I am neurotypical, though I have some attributes in common with aspies like stimming, and High Sensation Seeking, while also being sensitive, and many sensory issues, particularly to bright light and loud noises, but I don't have what I understand as Autistic touch issues. I'll accept a hug from anyone, except when they don't feel safe, or their cologne is overwhelming, or whatever.
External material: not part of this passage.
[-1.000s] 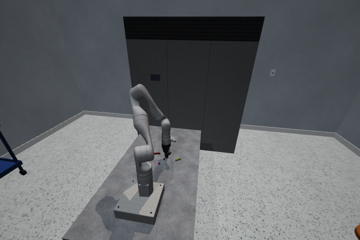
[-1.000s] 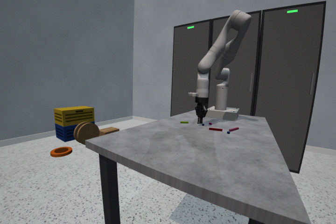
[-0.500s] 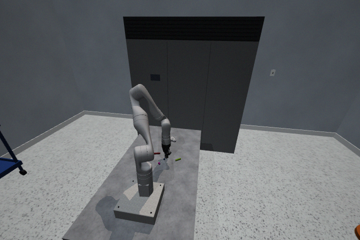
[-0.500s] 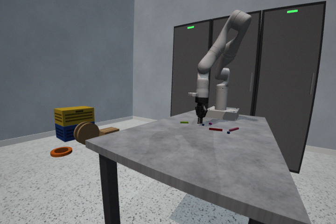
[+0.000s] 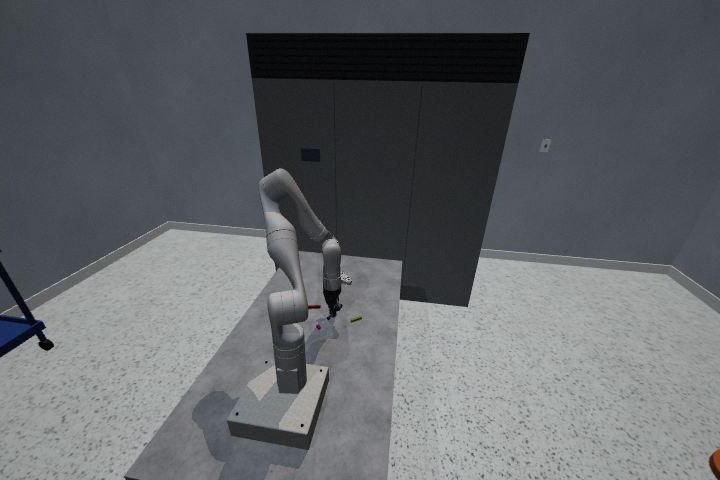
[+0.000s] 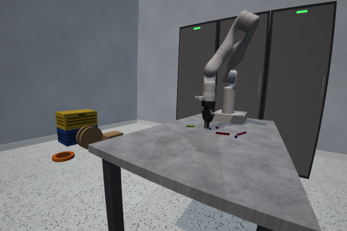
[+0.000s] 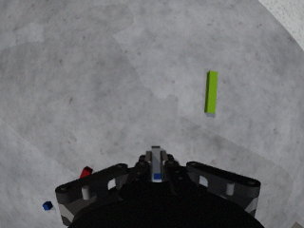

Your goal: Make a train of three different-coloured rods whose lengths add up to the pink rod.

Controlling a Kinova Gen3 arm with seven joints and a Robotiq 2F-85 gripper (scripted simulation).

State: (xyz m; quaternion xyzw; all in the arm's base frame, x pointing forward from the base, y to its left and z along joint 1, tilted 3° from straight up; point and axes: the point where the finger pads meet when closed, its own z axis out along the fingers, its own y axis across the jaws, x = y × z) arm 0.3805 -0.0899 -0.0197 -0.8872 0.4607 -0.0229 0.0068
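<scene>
My hand is 1 cm past the lime rod, 10 cm to the left of it and 2 cm above it. The rest, counted from my hand: magenta rod: 7 cm behind, 5 cm to the left, 2 cm below; then red rod: 6 cm ahead, 10 cm to the left, 2 cm below; then grey rod: 1 cm below.
</scene>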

I don't think I experience meldown, but sort of something like it. Somewhere I read that the person doesn't feel it coming and suddenly finds themselves in the middle of it like an attack, and one source described it as anger toward themselves. I have no clue if that is what meltdown is, I only know what I have read, but I experience anger at myself somewhat frequently. It's like things that seem like very minor offenses cause very major consiquences. I am overly sensitive to criticism for instance, or when some oversight of mine causes me a lot of extra work, or to receive a very expensive fine, or whatever. When this happens, the problem was caused by me; some attribute of mine, like my forgetfulness, or because I misread some person's intention, or whatever, and the frustration can become overwhelming, and I sometimes take my frustration with myself, out on myself physically, I am ashamed to say. This almost never happens in public. It's not like an attack for me. I know what I am feeling and why, so I don't know if it would qualify as a meltdown.
But I identify with some of your after feelings.